EXERCISE DESCRIPTION:
Entries follow. Give back exactly the lines starting at the one containing "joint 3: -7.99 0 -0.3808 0" and ending at the one containing "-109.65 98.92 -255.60", and no other lines.

EXERCISE INPUT:
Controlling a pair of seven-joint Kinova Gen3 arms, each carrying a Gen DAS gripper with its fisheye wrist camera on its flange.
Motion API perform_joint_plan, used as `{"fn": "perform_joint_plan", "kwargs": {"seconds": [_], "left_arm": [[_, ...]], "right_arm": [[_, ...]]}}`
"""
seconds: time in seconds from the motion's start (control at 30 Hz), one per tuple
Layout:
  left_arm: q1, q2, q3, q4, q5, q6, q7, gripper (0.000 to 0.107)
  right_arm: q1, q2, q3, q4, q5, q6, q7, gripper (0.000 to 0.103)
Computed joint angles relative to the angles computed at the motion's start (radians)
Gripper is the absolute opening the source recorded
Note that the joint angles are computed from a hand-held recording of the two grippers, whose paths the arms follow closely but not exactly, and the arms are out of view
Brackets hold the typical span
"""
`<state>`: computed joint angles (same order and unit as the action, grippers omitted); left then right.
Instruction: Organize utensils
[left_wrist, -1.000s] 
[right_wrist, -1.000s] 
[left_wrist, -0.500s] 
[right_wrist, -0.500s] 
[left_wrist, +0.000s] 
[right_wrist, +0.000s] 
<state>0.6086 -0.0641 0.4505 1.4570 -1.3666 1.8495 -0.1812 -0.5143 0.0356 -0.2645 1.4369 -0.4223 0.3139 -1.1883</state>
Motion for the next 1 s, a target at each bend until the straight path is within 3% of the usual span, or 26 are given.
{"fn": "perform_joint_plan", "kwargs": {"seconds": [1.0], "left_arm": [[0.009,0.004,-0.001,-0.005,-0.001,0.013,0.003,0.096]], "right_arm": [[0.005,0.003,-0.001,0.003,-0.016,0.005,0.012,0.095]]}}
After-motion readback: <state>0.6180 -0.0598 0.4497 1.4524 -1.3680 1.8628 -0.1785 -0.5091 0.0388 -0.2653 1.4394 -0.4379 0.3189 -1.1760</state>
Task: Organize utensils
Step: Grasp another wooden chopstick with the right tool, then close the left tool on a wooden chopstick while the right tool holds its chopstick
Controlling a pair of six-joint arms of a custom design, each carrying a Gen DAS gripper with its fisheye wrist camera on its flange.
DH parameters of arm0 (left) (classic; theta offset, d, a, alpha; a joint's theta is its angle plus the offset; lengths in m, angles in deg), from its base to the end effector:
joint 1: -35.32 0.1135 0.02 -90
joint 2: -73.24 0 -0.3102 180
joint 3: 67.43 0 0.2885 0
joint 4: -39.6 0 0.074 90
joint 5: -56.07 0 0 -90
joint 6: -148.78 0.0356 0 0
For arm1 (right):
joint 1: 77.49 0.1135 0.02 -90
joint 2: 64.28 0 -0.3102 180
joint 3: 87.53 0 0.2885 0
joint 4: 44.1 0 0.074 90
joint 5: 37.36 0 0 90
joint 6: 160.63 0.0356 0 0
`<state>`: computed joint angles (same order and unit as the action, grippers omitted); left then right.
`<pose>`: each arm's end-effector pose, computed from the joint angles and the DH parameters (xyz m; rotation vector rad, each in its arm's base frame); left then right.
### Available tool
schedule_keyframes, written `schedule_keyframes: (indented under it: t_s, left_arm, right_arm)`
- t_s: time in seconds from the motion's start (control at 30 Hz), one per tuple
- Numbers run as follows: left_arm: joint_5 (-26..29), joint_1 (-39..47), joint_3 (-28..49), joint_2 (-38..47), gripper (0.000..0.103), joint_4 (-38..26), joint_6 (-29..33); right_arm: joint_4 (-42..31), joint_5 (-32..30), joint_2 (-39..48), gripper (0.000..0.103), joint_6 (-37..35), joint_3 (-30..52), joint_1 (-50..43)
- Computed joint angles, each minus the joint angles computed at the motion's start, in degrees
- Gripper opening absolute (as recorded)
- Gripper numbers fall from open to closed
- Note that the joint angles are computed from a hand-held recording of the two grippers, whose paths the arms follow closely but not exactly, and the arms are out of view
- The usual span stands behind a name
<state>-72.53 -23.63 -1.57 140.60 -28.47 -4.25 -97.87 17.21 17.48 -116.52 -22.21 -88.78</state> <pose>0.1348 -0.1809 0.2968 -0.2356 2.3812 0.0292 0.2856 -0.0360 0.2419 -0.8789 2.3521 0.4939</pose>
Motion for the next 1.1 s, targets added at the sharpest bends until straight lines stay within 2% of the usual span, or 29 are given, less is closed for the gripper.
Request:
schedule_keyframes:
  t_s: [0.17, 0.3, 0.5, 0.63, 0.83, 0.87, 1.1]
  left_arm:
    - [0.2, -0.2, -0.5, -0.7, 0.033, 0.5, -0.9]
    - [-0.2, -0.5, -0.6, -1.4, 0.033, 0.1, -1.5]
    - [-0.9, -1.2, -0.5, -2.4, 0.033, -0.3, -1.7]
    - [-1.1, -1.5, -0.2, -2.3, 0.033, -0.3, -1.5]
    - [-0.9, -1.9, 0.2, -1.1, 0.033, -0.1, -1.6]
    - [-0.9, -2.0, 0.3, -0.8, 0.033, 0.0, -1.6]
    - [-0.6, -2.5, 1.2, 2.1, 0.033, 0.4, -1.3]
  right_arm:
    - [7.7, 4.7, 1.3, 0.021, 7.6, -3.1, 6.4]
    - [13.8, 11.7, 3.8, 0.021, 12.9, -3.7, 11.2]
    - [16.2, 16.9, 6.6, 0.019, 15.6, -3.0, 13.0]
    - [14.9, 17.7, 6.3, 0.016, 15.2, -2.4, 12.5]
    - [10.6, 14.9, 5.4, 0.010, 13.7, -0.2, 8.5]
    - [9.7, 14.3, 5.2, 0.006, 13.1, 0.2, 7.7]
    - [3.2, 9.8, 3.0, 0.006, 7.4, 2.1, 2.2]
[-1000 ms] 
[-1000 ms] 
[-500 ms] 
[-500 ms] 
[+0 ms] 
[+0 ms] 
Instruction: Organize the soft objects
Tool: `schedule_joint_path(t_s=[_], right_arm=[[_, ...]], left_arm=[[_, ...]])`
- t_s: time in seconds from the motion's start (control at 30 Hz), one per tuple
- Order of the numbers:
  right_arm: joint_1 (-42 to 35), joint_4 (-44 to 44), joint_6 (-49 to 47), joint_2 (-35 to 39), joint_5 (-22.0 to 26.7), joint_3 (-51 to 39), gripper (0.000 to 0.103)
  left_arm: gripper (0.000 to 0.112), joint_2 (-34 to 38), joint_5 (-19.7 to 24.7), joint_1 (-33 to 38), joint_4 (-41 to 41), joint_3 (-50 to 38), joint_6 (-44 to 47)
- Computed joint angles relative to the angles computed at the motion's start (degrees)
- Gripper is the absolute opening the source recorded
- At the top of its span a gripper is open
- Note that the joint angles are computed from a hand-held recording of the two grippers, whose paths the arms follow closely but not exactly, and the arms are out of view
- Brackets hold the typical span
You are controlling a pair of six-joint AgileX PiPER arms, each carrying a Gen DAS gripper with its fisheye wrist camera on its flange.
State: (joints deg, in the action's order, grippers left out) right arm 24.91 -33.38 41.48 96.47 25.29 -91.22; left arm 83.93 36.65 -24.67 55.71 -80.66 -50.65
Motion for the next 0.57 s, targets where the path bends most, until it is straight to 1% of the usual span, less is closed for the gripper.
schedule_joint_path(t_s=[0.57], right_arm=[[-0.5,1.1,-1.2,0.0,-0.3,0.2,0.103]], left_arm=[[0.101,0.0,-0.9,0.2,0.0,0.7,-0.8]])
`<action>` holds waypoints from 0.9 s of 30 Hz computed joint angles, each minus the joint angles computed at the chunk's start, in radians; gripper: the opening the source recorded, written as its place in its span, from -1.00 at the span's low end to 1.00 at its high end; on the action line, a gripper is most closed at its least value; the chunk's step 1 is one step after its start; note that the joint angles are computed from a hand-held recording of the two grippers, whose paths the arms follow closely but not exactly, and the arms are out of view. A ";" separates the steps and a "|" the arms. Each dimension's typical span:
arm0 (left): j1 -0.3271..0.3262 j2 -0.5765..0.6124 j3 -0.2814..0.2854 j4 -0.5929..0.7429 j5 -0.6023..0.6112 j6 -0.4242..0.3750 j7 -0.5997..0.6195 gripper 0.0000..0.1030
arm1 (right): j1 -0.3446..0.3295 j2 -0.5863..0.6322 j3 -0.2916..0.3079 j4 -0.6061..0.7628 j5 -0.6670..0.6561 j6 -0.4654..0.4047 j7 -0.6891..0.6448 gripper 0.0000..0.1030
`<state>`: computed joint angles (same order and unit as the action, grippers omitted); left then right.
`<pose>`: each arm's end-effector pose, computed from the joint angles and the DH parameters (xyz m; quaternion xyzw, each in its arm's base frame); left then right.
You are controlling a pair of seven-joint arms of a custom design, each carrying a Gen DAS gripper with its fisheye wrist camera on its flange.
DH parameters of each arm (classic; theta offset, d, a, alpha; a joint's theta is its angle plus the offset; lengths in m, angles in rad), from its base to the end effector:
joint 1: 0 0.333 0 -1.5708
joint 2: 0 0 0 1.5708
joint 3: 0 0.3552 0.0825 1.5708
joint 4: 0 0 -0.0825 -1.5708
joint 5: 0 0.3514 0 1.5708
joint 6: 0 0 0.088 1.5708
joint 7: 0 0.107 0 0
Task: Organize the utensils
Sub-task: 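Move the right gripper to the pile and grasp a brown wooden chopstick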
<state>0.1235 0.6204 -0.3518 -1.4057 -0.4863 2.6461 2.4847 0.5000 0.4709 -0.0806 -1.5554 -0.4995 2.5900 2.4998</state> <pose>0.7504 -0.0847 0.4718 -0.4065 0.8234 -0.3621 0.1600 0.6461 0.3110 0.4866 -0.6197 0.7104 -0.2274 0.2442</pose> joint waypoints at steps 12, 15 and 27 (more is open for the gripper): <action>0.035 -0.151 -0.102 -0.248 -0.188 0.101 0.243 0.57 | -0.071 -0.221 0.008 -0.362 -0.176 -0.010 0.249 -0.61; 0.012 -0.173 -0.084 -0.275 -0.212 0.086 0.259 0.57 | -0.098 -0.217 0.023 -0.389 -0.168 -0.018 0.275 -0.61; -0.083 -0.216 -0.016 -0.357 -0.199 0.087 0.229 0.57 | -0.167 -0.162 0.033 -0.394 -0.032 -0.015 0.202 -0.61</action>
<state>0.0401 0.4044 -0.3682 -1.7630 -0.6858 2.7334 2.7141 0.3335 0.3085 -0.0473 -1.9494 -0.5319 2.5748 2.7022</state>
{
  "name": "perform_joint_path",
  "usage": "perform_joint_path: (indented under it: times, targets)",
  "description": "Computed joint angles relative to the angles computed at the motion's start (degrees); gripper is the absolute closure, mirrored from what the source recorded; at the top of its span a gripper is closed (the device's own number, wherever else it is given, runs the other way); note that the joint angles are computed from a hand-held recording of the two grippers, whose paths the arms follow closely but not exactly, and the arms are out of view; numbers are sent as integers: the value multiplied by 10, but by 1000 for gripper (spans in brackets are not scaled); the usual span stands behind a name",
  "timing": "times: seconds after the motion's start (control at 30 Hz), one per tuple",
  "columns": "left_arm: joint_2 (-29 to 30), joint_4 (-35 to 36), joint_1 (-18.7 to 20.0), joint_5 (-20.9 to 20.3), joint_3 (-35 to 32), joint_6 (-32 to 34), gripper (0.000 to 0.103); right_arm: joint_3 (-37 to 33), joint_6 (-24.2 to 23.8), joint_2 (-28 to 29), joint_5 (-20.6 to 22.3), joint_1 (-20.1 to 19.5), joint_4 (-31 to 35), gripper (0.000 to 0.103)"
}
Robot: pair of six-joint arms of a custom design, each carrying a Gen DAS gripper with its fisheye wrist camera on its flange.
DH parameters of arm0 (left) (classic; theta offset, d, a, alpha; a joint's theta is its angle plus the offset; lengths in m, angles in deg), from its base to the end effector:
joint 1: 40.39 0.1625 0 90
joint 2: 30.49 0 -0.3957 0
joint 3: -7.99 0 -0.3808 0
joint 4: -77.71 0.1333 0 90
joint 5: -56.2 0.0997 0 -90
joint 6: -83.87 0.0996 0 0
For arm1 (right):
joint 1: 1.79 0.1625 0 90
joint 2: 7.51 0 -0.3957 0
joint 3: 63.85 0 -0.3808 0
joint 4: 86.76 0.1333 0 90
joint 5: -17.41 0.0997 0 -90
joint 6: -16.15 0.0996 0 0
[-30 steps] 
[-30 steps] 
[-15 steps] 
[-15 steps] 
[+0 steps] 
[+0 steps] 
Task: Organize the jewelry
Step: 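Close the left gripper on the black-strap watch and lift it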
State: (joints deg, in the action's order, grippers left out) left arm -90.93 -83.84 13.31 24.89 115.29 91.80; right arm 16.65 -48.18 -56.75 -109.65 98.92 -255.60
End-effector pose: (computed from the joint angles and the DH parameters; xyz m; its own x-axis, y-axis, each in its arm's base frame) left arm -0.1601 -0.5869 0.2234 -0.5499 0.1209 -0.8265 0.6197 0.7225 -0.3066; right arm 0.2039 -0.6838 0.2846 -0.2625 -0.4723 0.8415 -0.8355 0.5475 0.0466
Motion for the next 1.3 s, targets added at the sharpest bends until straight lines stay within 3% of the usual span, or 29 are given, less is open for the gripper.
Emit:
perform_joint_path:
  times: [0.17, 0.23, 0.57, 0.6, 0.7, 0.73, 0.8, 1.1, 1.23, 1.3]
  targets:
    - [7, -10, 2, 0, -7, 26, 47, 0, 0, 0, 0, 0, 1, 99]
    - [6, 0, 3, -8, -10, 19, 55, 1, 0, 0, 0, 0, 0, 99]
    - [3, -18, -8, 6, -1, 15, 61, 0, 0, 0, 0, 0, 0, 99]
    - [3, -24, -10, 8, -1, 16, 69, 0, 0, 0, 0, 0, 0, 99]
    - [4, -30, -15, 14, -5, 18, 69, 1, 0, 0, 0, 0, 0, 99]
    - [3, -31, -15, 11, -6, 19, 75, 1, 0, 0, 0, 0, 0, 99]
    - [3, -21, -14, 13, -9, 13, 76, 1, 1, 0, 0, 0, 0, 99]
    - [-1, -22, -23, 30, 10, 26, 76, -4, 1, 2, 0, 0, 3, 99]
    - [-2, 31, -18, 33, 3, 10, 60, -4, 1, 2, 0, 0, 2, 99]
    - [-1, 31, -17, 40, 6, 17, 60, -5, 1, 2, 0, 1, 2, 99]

FINISHED EXERCISE:
joint 3: -7.99 0 -0.3808 0
joint 4: -77.71 0.1333 0 90
joint 5: -56.2 0.0997 0 -90
joint 6: -83.87 0.0996 0 0
For arm1 (right):
joint 1: 1.79 0.1625 0 90
joint 2: 7.51 0 -0.3957 0
joint 3: 63.85 0 -0.3808 0
joint 4: 86.76 0.1333 0 90
joint 5: -17.41 0.0997 0 -90
joint 6: -16.15 0.0996 0 0
[-30 steps] 
[-30 steps] 
[-15 steps] 
[-15 steps] 
[+0 steps] 
[+0 steps] 
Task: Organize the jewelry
Step: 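Close the left gripper on the black-strap watch and lift it
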State: (joints deg, in the action's order, grippers left out) left arm -90.93 -83.84 13.31 24.89 115.29 91.80; right arm 16.65 -48.18 -56.75 -109.65 98.92 -255.60

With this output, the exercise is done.